Melting Finnish ice cave bodes ill for climate change

sunIn an alarming sign that global warming is an immediate and present reality, an ancient ice cave located at Lake Inari has melted this year for the first time in living memory. The cave, located on Finland’s island of Korkia-Maura has been a traditional Saami site for the summer storage of food such as fish and game for generations.

The Helsingin Sanomat newspaper has reported, however, that the ice cave has now melted into a pool of water. Finnish geologist Aimo Kejonen from the Geological Survey of Finland has been studying the ice cave for 20 years, and puts the blame for the surprise melt-off squarely on global warming.
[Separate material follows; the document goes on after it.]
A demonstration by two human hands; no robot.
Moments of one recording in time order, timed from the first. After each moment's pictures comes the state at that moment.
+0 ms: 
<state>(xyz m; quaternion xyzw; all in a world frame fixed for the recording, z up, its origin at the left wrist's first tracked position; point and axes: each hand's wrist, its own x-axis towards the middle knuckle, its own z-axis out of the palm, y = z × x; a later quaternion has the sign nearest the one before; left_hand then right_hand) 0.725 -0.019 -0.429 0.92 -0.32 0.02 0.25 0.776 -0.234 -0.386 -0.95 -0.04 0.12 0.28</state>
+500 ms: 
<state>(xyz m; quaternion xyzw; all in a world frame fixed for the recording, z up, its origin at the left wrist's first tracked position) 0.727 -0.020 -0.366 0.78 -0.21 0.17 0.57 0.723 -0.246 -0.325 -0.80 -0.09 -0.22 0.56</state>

“As a consequence of global warming, the cold reserves formed over the winter are smaller than before. The freezing mark on the wall appears to have come lower over the past few years,” Kejonen remarked.
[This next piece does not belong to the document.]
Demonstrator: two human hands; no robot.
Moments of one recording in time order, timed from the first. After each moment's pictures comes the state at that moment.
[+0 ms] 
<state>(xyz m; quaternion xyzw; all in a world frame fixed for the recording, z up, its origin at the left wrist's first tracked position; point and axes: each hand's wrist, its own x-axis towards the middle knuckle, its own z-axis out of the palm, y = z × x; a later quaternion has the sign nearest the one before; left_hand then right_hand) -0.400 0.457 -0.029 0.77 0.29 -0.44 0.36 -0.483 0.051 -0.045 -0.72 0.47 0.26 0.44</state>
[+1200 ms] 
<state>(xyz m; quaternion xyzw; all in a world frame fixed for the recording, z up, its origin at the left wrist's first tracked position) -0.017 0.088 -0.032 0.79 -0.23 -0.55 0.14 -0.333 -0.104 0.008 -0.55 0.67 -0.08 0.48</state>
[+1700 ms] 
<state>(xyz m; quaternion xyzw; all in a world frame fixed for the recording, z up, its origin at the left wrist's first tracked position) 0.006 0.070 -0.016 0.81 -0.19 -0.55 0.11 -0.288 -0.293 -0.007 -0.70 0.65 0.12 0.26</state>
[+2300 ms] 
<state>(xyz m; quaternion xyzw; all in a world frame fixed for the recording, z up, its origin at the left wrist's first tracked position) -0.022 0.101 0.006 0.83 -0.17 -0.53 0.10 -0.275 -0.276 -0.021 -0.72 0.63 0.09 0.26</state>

The ice cave first formed during the Little Ice Age around 1,000 years ago. The cave is about three metres high and 15 metres long, and usually contains an ice layer up to two metres thick on its walls. The indigenous Saami people have long used the cave to keep their meat fresh as the ice remained intact in the summer.

Kejonen told Helsingin Sanomat that although the water in the cave’s pool will probably freeze again over the winter, it will also most likely melt again next spring. “It may be that the ice in the cave will thaw every year from now on,” he speculated.